Posted by Ginny on March 29th, 2005 (All posts by Ginny)
Europe’s heads of state will come together for their next summit and to ratify the European budgetary framework for the coming years. What may sound like a routine yawner is really a meeting at which nothing less than the future of Europe will be decided — and especially Germany’s role in that future. On those two days in June, the assembled heads of states will decide how much each member state should pay to Brussels and how much it should receive in payments from Brussels, if anything.

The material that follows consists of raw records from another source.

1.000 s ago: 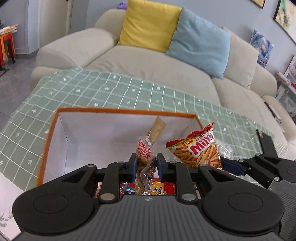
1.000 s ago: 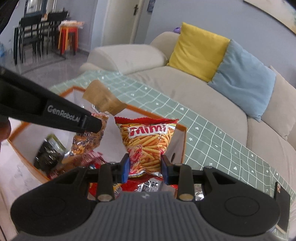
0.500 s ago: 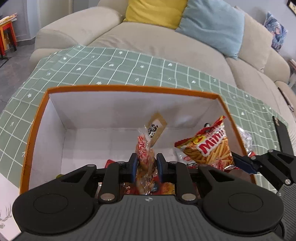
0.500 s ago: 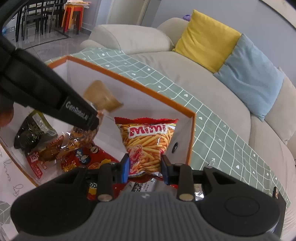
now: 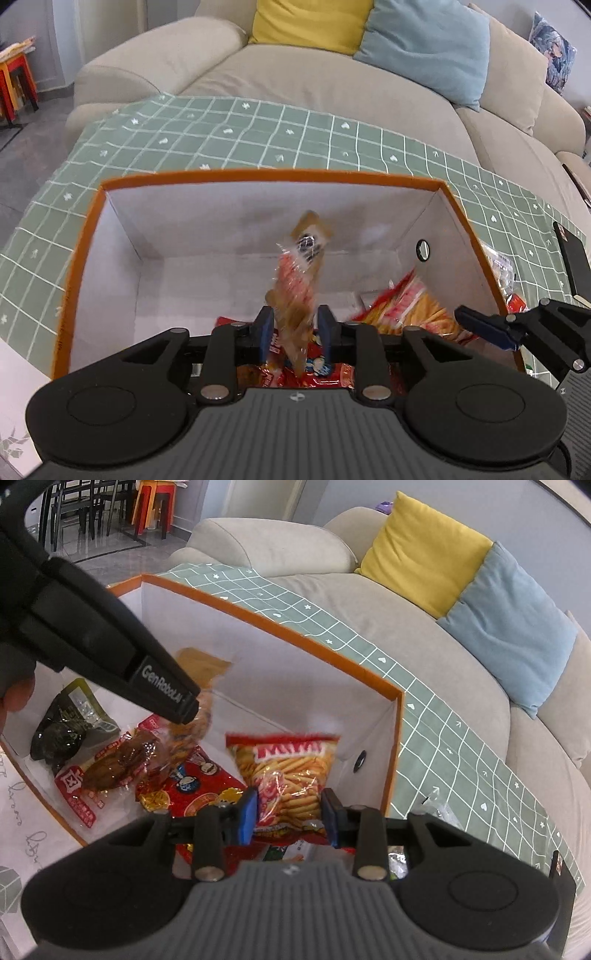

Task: Organize snacks
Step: 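Open both grippers to drop the pouch and Mimi bag into the box, then withdraw both grippers from the box toward the remaining snacks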

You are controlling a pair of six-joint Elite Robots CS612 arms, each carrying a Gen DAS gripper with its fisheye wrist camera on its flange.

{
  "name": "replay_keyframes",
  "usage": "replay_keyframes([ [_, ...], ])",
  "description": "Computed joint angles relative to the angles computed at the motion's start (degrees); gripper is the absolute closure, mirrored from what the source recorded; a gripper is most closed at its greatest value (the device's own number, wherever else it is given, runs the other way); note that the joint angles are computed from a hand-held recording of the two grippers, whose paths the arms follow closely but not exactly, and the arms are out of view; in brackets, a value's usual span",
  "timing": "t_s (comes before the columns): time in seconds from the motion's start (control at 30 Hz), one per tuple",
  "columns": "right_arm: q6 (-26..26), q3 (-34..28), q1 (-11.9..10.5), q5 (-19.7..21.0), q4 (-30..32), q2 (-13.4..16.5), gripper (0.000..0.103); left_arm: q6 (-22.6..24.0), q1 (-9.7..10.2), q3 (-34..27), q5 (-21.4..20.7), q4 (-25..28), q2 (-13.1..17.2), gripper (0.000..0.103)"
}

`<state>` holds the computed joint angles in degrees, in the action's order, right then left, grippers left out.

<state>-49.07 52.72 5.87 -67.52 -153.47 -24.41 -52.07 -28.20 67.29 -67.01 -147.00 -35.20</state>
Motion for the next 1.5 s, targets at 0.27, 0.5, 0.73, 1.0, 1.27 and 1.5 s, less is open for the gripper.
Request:
replay_keyframes([
  [0.27, 2.8, 2.3, -0.6, 1.7, -2.1, -1.7, 0.052, 0.9, -1.39, 2.1, 5.4, -2.4, -1.7, 0.043],
  [0.5, 12.4, 5.8, -2.2, 4.0, -8.5, -3.7, 0.044, 3.1, -3.81, 5.2, 14.6, -8.9, -3.4, 0.037],
  [0.73, 21.9, 11.0, -4.4, 7.2, -17.6, -5.8, 0.043, 7.6, -6.65, 6.9, 21.4, -16.8, -3.4, 0.035],
  [1.0, 27.7, 16.4, -6.8, 6.8, -25.6, -7.6, 0.043, 11.3, -9.03, 6.7, 22.2, -20.2, -2.8, 0.041],
  [1.27, 28.3, 19.9, -9.1, 4.3, -25.7, -8.7, 0.039, 14.1, -10.39, 5.5, 17.3, -22.0, -1.4, 0.043],
  [1.5, 26.8, 21.7, -10.9, 1.4, -23.9, -8.7, 0.039, 15.6, -10.58, 2.5, 9.1, -18.5, 0.6, 0.043],
])
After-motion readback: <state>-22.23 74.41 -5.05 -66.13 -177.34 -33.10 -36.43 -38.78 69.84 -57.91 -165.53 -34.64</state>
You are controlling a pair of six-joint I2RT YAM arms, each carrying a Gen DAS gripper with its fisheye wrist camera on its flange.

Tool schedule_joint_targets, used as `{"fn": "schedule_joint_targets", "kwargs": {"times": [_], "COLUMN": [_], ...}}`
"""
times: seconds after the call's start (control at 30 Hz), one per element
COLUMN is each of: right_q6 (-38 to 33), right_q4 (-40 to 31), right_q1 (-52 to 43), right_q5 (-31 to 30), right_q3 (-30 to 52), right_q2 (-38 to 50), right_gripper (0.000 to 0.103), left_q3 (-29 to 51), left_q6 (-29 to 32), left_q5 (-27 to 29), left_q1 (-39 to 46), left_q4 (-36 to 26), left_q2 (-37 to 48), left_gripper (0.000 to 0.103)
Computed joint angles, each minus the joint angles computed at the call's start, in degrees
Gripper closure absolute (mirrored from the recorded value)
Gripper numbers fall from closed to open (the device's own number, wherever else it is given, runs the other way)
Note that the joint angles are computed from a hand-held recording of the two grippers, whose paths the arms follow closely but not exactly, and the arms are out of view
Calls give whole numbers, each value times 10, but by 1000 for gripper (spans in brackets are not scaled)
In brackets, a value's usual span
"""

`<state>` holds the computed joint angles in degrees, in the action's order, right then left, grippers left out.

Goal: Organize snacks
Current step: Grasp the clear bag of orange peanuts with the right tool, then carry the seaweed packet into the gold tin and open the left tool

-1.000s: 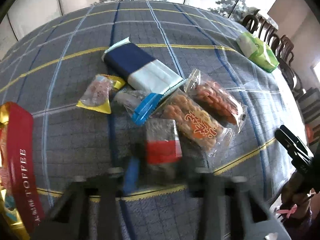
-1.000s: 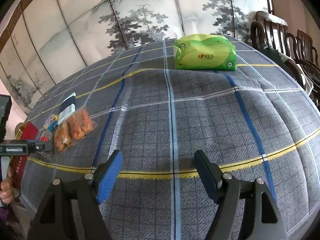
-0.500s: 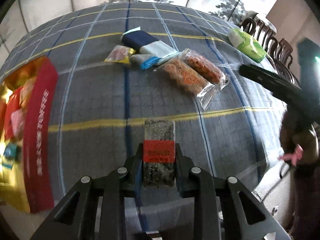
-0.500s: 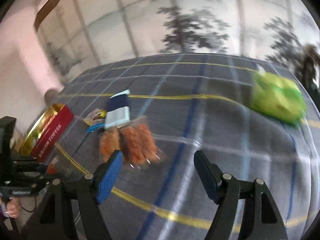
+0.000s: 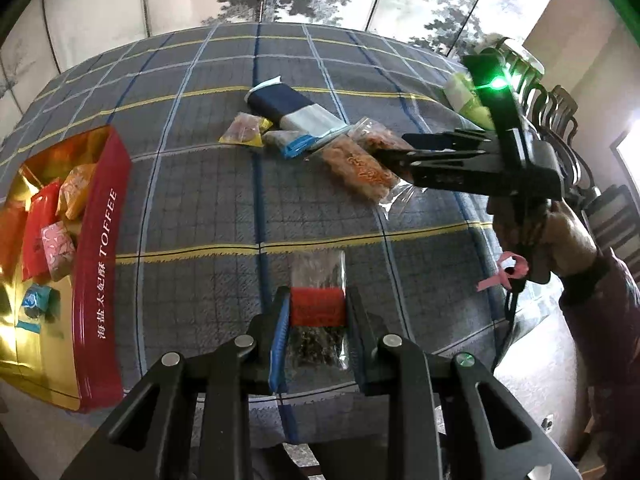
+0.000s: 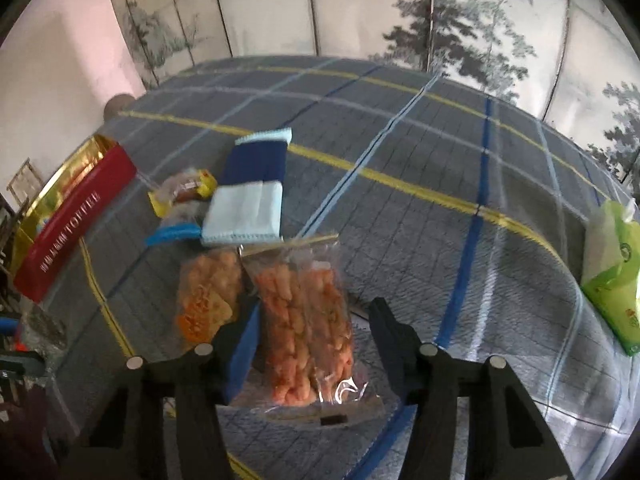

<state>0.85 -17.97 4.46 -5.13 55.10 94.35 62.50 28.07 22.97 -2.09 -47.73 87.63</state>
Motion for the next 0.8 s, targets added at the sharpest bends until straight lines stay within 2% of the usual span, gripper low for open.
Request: {"fn": "schedule_joint_targets", "kwargs": {"times": [0.07, 0.17, 0.23, 0.4, 0.43, 0.47, 0.53, 0.6, 0.67, 0.7, 0.8], "right_q6": [-8, -4, 2, 27, 28, 32, 40, 52, 58, 60, 67], "right_q4": [8, 11, 14, 36, 39, 41, 48, 57, 60, 64, 81], "right_q1": [3, 14, 11, 10, 8, 7, -2, -12, -17, -18, -22], "right_q5": [10, 47, 43, 77, 81, 89, 92, 89, 88, 88, 86], "right_q3": [-6, -11, -19, -65, -72, -86, -107, -135, -151, -158, -176], "right_q2": [-2, -6, -13, -52, -58, -71, -90, -118, -134, -138, -149], "right_gripper": [48, 64, 64, 64, 64, 64, 64, 64, 64, 64, 64], "left_q3": [0, 0, 1, 13, 13, 16, 14, 10, 20, 18, 14], "left_q6": [0, 1, 0, 6, 8, 12, 7, 3, 3, -1, -3], "left_q5": [6, 10, 7, 4, -1, -9, -22, -10, 4, 2, -22], "left_q1": [1, -2, -1, 7, 4, -2, -10, -11, -11, -13, -26], "left_q4": [1, 4, 6, -3, -1, -2, 5, 12, 0, 6, 17], "left_q2": [-5, -9, -5, 23, 24, 30, 33, 31, 44, 45, 60], "left_gripper": [80, 80, 80, 81, 78, 65, 48, 35, 27, 26, 31]}}
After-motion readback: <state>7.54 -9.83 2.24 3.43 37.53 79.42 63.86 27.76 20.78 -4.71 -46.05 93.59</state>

The potential pitfalls are huge; the European Commission’s proposals in this regard are completely unacceptable to the German government. According to the current draft of the legislation, which bears the relatively innocuous-sounding title “Financial Forecast for 2007 to 2013,” the EU’s budget will increase from about €100 billion this year to €158 billion in 2013. This increase would have serious consequences for Germany, which, as Europe’s largest economy, pays by far the most into the common budget. Between now and 2013, Germany’s contribution to the EU would almost double, to about €40 billion. Instead of the current 8 percent of its federal budget, Berlin would then be required to send more than 10 percent of its budget to Brussels.
The authors observe that
the Germans send significantly more money to Brussels than they receive back. In 2003, the difference amounted to €7.7 billion, making Germany the biggest net contributor by a long shot. Only the Netherlands and Sweden pay more on a per capita basis.